Pacific Capital Bancorp (Nasdaq: PCBC), a community bank holding company and parent of Santa Barbara Bank & Trust, N.A., reported net income of $24.1 million, or $0.73 per diluted share, for the three months ended June 30, 2012, compared with $21.0 million, or $0.64 per diluted share, for the three months ended June 30, 2011. Net income for the second quarter of 2012 was the highest reported for a quarter since the Ford Financial Group’s investment in Pacific Capital Bancorp in August 2010. Net income for the second quarter of 2012, included $1.4 million of merger related costs.
Second Quarter Highlights
- The Written Agreement dated May 11, 2010, between Pacific Capital Bancorp and the Federal Reserve Bank of San Francisco was terminated effective as of May 23, 2012;
- Achieved a return on average assets of 1.66% and a return on average equity of 12.02% for the three months ended June 30, 2012;
- Improved net interest margins to 4.55% for the second quarter of 2012, compared with 4.42% for the second quarter of 2011;
- Increased regulatory capital ratios to 13.3% and 22.1% for Tier 1 Leverage and Total Risk-Based Capital at June 30, 2012, respectively; and
- Progress continues to be made to consummate the acquisition of PCBC by UnionBanCal Corporation that was announced on March 12, 2012. The acquisition requires approval from banking regulators and is subject to other customary closing conditions, and is expected to be completed in the fourth quarter of 2012.

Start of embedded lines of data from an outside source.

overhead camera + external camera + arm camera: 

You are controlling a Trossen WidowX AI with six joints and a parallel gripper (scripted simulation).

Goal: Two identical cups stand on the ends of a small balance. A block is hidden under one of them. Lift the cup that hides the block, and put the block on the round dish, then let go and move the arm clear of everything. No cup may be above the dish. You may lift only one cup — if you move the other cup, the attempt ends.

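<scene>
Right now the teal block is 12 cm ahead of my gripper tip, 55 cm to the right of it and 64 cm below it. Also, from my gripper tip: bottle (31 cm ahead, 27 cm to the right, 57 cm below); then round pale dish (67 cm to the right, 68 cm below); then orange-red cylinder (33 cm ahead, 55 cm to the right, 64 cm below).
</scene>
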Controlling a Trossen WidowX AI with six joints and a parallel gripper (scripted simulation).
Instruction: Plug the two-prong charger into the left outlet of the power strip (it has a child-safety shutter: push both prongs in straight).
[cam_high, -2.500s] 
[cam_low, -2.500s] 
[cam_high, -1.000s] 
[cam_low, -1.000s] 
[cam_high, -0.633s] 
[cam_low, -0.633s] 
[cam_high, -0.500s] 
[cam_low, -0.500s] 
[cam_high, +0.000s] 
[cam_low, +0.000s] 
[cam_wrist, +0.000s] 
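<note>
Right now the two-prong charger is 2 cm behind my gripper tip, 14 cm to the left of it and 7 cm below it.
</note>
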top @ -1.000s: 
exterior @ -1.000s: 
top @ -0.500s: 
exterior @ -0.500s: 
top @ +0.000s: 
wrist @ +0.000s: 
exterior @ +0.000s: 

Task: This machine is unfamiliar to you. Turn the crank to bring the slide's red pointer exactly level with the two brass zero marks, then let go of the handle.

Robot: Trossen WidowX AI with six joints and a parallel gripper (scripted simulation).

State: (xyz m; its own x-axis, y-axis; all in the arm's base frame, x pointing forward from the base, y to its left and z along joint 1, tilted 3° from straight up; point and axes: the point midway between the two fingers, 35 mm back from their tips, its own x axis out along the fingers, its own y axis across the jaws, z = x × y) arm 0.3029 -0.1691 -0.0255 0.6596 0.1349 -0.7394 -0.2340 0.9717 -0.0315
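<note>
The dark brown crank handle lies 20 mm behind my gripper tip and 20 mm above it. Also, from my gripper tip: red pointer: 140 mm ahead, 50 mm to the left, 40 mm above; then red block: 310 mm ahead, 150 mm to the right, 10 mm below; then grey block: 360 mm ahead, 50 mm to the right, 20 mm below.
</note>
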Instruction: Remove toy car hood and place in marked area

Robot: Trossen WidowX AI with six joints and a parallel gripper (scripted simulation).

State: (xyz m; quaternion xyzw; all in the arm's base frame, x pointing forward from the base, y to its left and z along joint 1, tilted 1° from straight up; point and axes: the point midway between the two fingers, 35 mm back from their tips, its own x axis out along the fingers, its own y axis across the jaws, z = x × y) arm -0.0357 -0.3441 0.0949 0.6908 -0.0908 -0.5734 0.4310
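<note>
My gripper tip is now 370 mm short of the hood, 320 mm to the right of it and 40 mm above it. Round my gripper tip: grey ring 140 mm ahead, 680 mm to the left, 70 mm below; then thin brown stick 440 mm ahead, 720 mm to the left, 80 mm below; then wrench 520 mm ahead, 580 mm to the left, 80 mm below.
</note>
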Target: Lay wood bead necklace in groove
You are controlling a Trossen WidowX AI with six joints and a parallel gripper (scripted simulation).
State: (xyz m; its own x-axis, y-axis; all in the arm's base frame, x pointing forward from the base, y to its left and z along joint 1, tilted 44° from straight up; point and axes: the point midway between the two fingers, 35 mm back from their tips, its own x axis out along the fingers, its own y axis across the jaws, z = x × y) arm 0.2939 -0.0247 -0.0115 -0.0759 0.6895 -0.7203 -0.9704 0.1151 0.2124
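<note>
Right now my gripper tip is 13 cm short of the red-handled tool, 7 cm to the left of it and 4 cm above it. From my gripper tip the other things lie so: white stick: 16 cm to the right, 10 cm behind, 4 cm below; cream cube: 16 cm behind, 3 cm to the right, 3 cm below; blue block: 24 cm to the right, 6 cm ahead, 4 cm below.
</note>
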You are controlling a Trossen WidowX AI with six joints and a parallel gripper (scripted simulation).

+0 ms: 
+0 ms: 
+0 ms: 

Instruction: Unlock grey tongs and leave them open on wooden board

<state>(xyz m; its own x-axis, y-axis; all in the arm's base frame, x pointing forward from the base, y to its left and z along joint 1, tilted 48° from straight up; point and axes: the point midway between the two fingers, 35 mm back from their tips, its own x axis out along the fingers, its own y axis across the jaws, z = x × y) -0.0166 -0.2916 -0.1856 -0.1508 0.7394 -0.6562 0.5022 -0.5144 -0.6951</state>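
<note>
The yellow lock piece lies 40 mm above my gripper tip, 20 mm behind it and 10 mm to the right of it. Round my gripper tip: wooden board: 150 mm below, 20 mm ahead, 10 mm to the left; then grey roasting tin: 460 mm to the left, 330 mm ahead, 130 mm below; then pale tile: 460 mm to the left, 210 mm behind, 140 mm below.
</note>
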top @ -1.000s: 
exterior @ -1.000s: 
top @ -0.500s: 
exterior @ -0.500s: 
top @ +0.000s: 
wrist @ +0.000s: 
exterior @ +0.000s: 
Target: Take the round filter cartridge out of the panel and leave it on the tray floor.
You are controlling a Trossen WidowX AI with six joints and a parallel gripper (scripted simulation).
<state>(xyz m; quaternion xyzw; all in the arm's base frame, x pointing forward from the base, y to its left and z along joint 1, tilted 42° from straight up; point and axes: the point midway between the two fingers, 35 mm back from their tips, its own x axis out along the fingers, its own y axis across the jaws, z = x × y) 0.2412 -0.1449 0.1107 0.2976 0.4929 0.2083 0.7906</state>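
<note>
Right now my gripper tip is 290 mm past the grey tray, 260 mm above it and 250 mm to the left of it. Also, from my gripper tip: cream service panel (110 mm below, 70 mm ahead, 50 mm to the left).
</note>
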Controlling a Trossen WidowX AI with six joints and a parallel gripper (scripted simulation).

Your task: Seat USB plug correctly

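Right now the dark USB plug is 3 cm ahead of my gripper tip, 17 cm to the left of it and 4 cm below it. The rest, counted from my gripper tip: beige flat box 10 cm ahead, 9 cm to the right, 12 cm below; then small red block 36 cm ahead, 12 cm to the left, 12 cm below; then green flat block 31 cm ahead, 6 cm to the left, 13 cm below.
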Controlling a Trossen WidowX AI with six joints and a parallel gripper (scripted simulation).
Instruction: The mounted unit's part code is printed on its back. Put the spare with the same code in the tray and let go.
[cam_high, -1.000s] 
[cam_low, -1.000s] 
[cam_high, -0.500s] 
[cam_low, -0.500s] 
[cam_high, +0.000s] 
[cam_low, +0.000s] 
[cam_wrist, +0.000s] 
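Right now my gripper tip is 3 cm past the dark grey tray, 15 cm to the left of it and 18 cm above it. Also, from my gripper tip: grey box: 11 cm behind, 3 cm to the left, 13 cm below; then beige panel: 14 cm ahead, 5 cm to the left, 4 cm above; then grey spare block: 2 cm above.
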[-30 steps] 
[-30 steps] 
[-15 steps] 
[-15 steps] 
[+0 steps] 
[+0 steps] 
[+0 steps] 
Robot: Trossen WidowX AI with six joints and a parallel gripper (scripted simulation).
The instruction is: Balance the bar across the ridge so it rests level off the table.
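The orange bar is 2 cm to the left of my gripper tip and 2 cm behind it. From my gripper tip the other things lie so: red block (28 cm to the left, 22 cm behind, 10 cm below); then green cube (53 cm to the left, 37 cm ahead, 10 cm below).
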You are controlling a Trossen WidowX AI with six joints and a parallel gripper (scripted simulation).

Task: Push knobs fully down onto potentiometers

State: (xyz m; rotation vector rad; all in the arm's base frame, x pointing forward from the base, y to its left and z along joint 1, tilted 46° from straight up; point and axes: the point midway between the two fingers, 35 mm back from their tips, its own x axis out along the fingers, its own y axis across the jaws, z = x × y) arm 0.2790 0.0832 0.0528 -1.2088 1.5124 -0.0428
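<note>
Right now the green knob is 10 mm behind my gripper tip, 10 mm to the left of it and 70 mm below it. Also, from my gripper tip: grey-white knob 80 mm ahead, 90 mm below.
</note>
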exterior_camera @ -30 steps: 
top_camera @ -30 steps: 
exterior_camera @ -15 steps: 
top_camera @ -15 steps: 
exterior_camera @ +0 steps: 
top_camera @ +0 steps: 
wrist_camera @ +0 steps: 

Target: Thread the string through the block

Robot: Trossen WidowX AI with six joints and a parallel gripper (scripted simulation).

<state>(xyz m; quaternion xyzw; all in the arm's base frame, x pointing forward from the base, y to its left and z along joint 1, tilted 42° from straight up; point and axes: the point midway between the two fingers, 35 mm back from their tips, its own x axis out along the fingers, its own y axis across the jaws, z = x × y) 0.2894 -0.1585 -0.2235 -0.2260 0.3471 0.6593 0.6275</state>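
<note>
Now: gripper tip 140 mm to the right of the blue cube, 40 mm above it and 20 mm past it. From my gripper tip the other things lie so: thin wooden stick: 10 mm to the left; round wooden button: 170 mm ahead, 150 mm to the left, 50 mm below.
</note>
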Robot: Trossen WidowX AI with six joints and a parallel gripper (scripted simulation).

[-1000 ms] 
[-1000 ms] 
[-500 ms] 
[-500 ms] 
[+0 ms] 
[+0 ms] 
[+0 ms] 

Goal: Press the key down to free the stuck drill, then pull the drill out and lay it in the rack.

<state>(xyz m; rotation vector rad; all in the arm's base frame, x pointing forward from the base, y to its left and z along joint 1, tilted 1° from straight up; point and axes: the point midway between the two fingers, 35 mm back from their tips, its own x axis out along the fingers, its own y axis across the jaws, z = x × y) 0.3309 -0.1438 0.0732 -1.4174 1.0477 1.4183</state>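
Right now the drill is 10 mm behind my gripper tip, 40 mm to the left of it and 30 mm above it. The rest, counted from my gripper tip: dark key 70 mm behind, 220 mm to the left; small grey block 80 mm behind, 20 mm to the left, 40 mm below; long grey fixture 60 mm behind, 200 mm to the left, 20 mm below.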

“Our strong performance in the second quarter reflects our successful execution of bringing high quality banking and financial services to our customers,” said Carl B. Webb, Chief Executive Officer of Pacific Capital Bancorp. “This customer focus is shared by Union Bank and makes us confident that joining forces with such a strong, California-based financial services organization will position us to continue to provide this level of service to the communities we serve,” continued Mr. Webb.